→ ABOUT THIS EXERCISE
Below is a block of data; give all of it again word for word.

→ DATASET RECORDS
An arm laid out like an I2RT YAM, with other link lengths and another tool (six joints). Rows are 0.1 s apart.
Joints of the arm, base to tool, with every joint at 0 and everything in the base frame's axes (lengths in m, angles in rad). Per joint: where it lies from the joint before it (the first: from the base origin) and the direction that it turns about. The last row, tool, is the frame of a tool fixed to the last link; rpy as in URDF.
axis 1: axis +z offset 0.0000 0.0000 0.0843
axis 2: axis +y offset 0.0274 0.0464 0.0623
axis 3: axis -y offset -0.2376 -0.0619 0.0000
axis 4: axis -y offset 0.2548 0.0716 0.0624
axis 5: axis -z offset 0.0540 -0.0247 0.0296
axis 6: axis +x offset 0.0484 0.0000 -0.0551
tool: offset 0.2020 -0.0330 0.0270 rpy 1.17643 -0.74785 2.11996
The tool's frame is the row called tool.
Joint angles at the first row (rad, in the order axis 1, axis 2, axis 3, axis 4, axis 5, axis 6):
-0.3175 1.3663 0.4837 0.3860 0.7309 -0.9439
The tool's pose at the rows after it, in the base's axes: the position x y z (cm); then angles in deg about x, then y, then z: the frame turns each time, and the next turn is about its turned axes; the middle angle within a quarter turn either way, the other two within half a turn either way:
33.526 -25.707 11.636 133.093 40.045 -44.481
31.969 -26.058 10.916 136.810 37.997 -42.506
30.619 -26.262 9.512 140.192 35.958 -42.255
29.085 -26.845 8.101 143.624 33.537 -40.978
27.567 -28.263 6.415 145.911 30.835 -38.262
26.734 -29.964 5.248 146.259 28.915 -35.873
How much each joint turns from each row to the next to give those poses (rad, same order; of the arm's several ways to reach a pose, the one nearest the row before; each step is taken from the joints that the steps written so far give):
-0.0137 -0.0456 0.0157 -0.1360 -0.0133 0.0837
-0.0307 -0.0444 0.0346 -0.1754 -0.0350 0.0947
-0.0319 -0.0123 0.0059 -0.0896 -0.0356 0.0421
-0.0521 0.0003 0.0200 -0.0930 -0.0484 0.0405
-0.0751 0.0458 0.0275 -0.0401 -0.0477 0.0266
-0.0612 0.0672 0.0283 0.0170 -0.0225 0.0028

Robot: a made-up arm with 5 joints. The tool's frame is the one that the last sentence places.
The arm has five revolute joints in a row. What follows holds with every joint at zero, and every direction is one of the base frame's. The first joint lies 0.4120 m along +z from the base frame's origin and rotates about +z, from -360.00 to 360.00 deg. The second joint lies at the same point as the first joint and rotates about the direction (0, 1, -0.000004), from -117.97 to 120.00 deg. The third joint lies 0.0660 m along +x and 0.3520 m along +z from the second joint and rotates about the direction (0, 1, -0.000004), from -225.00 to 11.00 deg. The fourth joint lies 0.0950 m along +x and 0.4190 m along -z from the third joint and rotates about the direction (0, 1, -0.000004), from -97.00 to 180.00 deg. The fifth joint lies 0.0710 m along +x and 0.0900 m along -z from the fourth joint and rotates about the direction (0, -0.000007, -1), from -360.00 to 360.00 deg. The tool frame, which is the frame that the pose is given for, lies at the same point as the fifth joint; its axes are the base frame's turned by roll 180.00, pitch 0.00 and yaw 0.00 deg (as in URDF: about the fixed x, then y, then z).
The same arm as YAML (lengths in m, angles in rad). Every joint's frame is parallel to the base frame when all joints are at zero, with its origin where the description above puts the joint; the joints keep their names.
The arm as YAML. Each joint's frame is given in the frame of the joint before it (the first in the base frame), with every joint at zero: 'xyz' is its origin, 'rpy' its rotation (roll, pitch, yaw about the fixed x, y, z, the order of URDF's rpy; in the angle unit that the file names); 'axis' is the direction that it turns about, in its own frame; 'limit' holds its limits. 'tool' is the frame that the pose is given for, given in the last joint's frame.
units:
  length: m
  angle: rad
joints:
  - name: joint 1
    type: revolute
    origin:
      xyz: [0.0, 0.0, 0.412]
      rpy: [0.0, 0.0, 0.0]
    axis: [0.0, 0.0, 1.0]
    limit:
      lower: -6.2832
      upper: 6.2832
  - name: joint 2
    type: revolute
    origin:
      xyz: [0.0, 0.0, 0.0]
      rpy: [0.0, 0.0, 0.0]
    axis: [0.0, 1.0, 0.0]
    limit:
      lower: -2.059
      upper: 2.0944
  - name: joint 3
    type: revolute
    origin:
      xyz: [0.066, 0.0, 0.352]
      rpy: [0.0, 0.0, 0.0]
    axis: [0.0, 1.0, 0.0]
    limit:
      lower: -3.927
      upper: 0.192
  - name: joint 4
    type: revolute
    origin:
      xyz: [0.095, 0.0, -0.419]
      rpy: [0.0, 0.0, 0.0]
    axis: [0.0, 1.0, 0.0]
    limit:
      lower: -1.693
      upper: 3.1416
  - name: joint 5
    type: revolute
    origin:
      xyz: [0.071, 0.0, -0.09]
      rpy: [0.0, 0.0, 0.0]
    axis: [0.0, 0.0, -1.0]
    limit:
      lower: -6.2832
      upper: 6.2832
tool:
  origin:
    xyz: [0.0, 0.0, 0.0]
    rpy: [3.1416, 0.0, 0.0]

→ TASK RESULT
An arm laid out like an I2RT YAM, with other link lengths and another tool (six joints). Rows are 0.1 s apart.
Joints of the arm, base to tool, with every joint at 0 and everything in the base frame's axes (lengths in m, angles in rad). Per joint: where it lies from the joint before it (the first: from the base origin) and the direction that it turns about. The last row, tool, is the frame of a tool fixed to the last link; rpy as in URDF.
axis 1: axis +z offset 0.0000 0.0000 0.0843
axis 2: axis +y offset 0.0274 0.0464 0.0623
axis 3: axis -y offset -0.2376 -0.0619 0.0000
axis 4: axis -y offset 0.2548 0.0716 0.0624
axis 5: axis -z offset 0.0540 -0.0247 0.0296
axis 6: axis +x offset 0.0484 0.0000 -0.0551
tool: offset 0.2020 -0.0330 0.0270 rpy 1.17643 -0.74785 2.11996
The tool's frame is the row called tool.
Joint angles at the first row (rad, in the order axis 1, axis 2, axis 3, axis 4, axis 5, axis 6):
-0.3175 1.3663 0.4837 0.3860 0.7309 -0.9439
The tool's pose at the rows after it, in the base's axes: the position x y z (cm); then angles in deg about x, then y, then z: the frame turns each time, and the next turn is about its turned axes; the middle angle within a quarter turn either way, the other two within half a turn either way:
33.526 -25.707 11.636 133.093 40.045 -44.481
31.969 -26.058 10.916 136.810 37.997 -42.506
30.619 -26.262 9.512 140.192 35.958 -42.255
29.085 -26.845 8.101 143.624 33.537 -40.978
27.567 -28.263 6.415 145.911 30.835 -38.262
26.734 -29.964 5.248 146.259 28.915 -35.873
How much each joint turns from each row to the next to give those poses (rad, same order; of the arm's several ways to reach a pose, the one nearest the row before; each step is taken from the joints that the steps written so far give):
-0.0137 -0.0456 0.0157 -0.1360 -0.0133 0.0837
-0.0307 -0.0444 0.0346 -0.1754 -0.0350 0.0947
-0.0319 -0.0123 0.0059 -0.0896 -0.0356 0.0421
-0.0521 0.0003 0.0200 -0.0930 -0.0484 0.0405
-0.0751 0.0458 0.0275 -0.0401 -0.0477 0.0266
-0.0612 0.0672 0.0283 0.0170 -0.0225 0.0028

Robot: a made-up arm with 5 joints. The tool's frame is the one that the last sentence places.
The arm has five revolute joints in a row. What follows holds with every joint at zero, and every direction is one of the base frame's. The first joint lies 0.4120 m along +z from the base frame's origin and rotates about +z, from -360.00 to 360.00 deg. The second joint lies at the same point as the first joint and rotates about the direction (0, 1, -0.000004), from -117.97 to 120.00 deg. The third joint lies 0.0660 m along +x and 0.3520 m along +z from the second joint and rotates about the direction (0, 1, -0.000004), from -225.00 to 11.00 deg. The fourth joint lies 0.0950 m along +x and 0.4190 m along -z from the third joint and rotates about the direction (0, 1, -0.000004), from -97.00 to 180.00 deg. The fifth joint lies 0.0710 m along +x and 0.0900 m along -z from the fourth joint and rotates about the direction (0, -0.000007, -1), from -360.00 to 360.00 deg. The tool frame, which is the frame that the pose is given for, lies at the same point as the fifth joint; its axes are the base frame's turned by roll 180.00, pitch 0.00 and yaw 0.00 deg (as in URDF: about the fixed x, then y, then z).
The same arm as YAML (lengths in m, angles in rad). Every joint's frame is parallel to the base frame when all joints are at zero, with its origin where the description above puts the joint; the joints keep their names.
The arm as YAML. Each joint's frame is given in the frame of the joint before it (the first in the base frame), with every joint at zero: 'xyz' is its origin, 'rpy' its rotation (roll, pitch, yaw about the fixed x, y, z, the order of URDF's rpy; in the angle unit that the file names); 'axis' is the direction that it turns about, in its own frame; 'limit' holds its limits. 'tool' is the frame that the pose is given for, given in the last joint's frame.
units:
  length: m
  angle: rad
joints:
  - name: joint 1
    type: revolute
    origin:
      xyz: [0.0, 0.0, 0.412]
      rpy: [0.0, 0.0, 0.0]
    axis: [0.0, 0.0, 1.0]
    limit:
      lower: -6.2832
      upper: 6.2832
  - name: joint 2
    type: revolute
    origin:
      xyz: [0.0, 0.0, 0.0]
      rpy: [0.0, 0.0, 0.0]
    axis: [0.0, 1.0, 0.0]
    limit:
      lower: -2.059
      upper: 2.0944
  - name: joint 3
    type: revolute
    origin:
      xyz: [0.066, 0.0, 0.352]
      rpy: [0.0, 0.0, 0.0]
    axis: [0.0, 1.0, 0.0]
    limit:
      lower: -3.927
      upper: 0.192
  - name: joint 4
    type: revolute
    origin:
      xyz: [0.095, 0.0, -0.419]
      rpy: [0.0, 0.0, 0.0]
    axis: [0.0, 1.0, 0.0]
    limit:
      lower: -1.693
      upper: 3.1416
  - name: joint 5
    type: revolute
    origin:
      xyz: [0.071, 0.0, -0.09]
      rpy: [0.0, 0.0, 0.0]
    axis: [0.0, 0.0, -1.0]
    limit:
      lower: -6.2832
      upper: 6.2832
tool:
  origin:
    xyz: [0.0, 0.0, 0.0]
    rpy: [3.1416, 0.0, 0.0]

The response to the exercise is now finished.